控制肝实质细胞粘附和增殖的聚合物载体的制备

• 批准号: 62604503
• 负责人: 駒井 喬
• 金额: $ 1.28万
• 依托单位: Hokkaido University
• 依托单位国家: 日本
• 项目类别: Grant-in-Aid for Scientific Research on Priority Areas
• 财政年份: 1987
• 资助国家: 日本
• 起止时间: 1987 至 无数据
• 项目状态: 已结题
• 来源: https://kaken.nii.ac.jp/grant/KAKENHI-PROJECT-62604503/
• 关键词: 肝細胞; 単局初代培養; 人工肝; ハイブリッド材料; 肝機能

解毒, 代謝などの多岐にわたる機能をもつ肝細胞を固定化した新しいハイブリッド材料の調製を本研究の目的とした. 本年度は従来培養とその機能保持が困難であった肝実質細胞の短尺初代培養技術の修得と改善に主力を投じたビーグル犬よりコラーゲネース潅流法により肝組織を消火し, 低速遠心法により肝実質細胞を分離した. これをWilliam'sE培地中5%CO_2下約2時間incubateし接着伸展させ, 以後L-15を基礎とする培地にて培養した. 培養担体はコラーゲンコートしたガラス板を用いた. また機能評価は糖新生能, 尿素合成能, アルブミン合成能, TAT活性などにより行った. 培地に種々の機能制御物質を添加し肝細胞の長期生存と機能発現を目的とする実験を行ったところ一定量のプロリン, アプロチニン, インシュリン, グリカゴン, デキサメサゾン, 表皮細胞増殖因子を加えた培地で少くとも一ケ月以上の長期にわたって生存し続ける条件を発見できた. 培養2週間目で糖新生能10ng/ugDNA/min, 尿素合成能3.6ng/ugDNA/min, アルブミン合成能29ug/10^6cells/dag TAT活性2.0U/ug DNAでありこれらは生体内にあるときの最高レベルの機能であった. この培養肝細胞を固定化したガラス板を積層したモジュールを試作しその機能を評価すると, 糖新生能383Amg/モジュール/h, 尿素合成能3.7mg/モジュール/hなど生体肝の代替えができる程の性能をもち このままで血液の体外循環装害に組み込み, 人工肝装置として劇症肝炎などの治療に使用できる程であった. 本研究の成果は細胞を固定化したハイブリッド材料による肝臓病治療に新たな可能性を見出すことができたと云う点で画期点である.

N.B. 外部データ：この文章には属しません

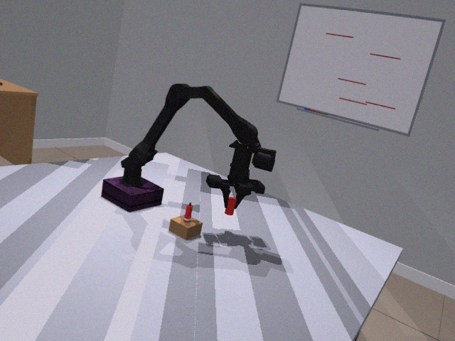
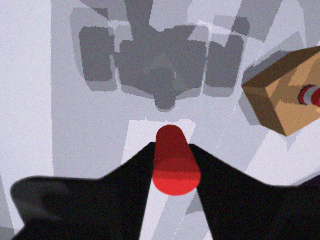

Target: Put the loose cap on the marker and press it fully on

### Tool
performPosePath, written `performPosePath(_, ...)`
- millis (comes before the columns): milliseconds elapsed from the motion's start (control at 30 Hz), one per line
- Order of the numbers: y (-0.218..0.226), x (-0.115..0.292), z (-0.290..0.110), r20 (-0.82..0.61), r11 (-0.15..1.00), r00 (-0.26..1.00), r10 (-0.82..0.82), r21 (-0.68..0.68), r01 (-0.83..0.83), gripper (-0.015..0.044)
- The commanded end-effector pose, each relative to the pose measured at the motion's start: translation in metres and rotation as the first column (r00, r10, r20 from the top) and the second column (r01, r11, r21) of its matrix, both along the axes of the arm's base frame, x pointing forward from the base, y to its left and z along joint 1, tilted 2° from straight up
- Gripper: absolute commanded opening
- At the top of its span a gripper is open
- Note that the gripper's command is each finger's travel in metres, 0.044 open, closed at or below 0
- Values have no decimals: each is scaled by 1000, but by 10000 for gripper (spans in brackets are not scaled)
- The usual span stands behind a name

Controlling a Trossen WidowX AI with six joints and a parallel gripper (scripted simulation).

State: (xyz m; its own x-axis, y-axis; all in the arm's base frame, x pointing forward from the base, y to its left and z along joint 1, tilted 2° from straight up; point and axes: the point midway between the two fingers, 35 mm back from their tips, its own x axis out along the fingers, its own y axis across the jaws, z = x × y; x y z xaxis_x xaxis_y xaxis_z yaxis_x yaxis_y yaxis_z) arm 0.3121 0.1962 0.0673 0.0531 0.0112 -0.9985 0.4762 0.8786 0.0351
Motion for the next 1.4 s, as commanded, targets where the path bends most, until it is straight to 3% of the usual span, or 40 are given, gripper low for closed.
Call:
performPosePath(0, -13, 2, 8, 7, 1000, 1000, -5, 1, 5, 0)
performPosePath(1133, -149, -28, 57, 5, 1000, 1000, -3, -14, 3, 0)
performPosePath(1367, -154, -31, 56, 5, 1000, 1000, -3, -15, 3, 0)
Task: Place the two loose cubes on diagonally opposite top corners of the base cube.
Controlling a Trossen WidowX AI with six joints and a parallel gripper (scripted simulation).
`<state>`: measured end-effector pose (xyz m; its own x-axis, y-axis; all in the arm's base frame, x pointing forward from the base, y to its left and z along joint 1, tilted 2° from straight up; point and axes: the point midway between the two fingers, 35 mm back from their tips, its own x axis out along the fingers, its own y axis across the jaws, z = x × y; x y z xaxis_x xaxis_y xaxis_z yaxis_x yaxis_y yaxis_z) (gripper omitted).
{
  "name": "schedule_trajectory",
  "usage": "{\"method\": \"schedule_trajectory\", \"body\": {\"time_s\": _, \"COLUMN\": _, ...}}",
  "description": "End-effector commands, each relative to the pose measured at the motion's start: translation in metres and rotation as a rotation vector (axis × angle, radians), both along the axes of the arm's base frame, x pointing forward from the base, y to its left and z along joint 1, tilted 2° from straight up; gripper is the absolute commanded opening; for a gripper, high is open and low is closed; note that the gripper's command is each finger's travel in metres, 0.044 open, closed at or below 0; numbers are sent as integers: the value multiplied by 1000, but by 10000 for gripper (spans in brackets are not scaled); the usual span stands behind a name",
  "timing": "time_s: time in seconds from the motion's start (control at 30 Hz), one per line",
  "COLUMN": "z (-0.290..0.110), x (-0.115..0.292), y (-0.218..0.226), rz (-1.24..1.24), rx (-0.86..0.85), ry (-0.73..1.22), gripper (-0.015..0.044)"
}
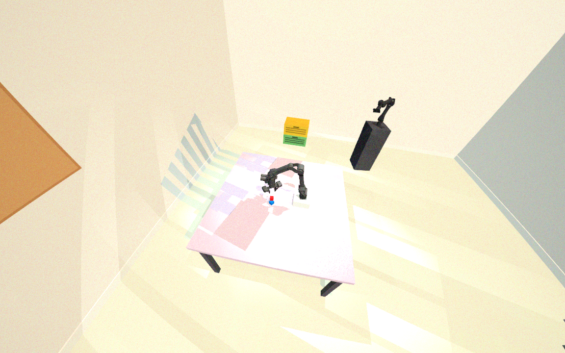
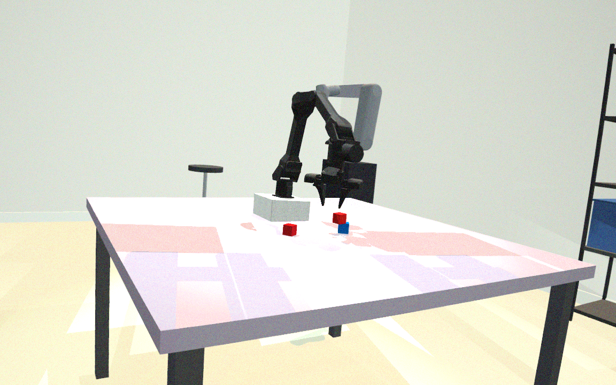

Detoxification, metabolism and differentiation of liver cells are the main purposes of this study. This year, it is difficult to maintain the function of liver cells in culture. The main effort is to improve the short-term primary culture technology of liver cells. William's E was cultured in 5% CO_2 for about 2 hours incubation followed by extension, and then L-15 was cultured in basic conditions. The culture medium is used for culture. Function evaluation: sugar regeneration, urea synthesis, TAT activity. The growth factors of epidermal cells are added to the culture medium for long-term survival and functional development of hepatocytes. After 2 weeks of culture, glucose production capacity was 10ng/g DNA/min, urea synthesis capacity was 3.6 ng/g DNA/min, urea synthesis capacity was 29ug/10^6 cells/dag TAT activity was 2.0 U/ug DNA. The function evaluation of the immobilized cultured hepatocytes was conducted. The carbohydrate production energy was 383 mg/h, urea synthesis energy was 3.7 mg/h, and the liver replacement activity was determined. The artificial liver device was used in the treatment of severe hepatitis. The results of this study show that there is a new possibility for the treatment of liver diseases by cell immobilization.